Combination therapy improves PFS in NSCLC
Combining the monoclonal antibody atezolizumab with a carboplatin-paclitaxel chemotherapy regimen and the biologic antiangiogenic agent bevacizumab led to a significant progression-free survival (PFS) benefit in chemotherapy-naïve patients with non-squamous metastatic non-small-cell lung cancer (mNSCLC), according to the IMpower150* trial presented at ELCC 2018.
A total of 1,202 patients received chemotherapy (6AUC** carboplatin and paclitaxel 200 mg/m2) either with atezolizumab 1,200 mg (group 1), atezolizumab and bevacizumab 15 mg/kg (group 2), or bevacizumab (group 3). The ITT*** wild-type (WT) sample included EGFR- or ALK-negative participants from groups 2 and 3 (median age 63 years, n=356 and 336, respectively), while the T-effector (TEFF) WT population included those with expression of a tumour TEFF gene signature (n=155 and 129, respectively). [ELCC 2018, abstract 134PD]
The study drugs were administered intravenously every three weeks for four or six cycles depending on investigator’s discretion. Maintenance regimen included atezolizumab or bevacizumab for groups 1 and 3, respectively, and both for group 2.

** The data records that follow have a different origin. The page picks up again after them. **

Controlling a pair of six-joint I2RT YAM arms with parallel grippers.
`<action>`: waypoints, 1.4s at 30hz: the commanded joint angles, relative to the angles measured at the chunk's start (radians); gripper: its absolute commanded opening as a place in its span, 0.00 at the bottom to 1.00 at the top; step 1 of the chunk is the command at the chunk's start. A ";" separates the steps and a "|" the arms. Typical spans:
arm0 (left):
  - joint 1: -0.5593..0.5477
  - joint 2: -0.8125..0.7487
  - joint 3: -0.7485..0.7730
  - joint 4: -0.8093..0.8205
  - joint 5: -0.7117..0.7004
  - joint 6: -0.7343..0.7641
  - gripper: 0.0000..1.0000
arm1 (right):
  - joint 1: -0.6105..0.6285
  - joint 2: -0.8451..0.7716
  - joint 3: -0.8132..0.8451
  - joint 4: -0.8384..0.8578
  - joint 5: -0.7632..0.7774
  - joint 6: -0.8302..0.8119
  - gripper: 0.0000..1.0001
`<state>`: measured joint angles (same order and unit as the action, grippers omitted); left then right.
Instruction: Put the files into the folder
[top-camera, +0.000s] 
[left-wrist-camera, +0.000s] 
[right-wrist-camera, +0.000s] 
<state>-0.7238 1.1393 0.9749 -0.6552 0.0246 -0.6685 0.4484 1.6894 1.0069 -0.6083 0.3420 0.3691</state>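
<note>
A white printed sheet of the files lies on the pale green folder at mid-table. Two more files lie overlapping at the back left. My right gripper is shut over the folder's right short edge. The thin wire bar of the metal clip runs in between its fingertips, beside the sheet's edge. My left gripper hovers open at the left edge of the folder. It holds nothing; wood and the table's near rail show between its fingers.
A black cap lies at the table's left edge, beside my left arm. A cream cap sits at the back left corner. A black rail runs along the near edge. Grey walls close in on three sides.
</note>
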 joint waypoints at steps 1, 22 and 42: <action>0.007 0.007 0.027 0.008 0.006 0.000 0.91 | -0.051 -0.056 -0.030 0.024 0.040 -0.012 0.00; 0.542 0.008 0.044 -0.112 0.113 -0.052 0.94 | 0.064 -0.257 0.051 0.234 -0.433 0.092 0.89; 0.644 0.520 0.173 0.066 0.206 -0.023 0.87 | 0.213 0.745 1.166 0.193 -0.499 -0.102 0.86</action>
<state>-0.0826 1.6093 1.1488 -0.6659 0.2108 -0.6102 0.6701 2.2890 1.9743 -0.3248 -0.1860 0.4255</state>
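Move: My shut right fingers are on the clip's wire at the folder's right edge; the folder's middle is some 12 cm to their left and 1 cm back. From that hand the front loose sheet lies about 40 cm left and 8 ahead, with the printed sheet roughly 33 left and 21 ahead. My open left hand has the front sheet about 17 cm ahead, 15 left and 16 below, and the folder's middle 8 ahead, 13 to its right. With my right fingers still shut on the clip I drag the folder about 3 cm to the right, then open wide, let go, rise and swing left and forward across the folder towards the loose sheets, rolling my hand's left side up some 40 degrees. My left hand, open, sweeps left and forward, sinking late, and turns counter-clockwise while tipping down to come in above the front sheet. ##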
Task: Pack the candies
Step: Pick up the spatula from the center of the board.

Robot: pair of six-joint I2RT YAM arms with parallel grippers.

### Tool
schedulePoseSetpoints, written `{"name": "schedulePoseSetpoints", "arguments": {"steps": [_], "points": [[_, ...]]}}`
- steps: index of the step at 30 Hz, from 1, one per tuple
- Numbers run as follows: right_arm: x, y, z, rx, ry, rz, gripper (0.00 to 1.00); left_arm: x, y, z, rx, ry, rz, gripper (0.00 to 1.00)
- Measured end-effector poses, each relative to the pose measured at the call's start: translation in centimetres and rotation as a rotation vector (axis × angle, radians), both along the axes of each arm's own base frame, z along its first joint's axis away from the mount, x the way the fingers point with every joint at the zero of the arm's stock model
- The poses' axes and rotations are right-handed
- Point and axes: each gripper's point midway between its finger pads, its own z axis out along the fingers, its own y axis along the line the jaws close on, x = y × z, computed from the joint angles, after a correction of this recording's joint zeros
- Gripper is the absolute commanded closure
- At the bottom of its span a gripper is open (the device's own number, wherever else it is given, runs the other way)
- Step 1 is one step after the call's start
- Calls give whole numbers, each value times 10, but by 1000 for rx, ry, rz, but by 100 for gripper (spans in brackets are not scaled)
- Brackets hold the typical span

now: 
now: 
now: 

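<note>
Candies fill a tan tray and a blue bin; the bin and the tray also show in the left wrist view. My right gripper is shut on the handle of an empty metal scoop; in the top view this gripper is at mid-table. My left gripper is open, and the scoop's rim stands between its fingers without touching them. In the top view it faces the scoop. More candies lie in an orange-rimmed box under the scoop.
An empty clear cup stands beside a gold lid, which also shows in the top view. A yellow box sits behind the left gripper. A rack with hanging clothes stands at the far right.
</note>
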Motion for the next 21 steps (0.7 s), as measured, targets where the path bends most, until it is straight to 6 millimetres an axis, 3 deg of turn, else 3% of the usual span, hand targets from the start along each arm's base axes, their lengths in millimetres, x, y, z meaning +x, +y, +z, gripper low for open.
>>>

Median PFS was superior in group 2 vs group 3 in both the ITT-WT and the TEFF-WT populations (8.3 vs 6.8 months, hazard ratio [HR], 0.62, 95 percent confidence interval [CI], 0.52–0.74; p<0.0001 and 11.3 vs 6.8 months, HR, 0.51, 95 percent CI, 0.38–0.68; p<0.0001, respectively).
PFS benefit remained consistent regardless of PD-L1 immunohistochemistry status, including PD-L1-negative patients (TC0/IC0#, HR, 0.77, 95 percent CI, 0.61–0.99).
Higher objective response rates were observed in group 2 vs group 3 (64.0 percent vs 48.0 percent and 69.0 percent vs 54.0 percent in the ITT-WT and TEFF-WT populations, respectively).
Safety profile was comparable between groups 2 and 3 (25 percent vs 19 percent treatment-related serious adverse events, respectively).
The clinically relevant survival benefit and lack of toxicity issues highlight the potential of targeting multiple pathways, favouring the addition of atezolizumab to bevacizumab and chemotherapy for first-line mNSCLC treatment, noted the researchers.
Atezolizumab restores anticancer immunity through PD-L1 inhibition, bevacizumab inhibits vascular endothelial growth factor-related immunosuppression and promotes T-cell tumour infiltration, while chemotherapy may induce immune responses, they added.
The association between groups 1 and 3 has not been established due to prespecified statistical testing hierarchy, noted the researchers.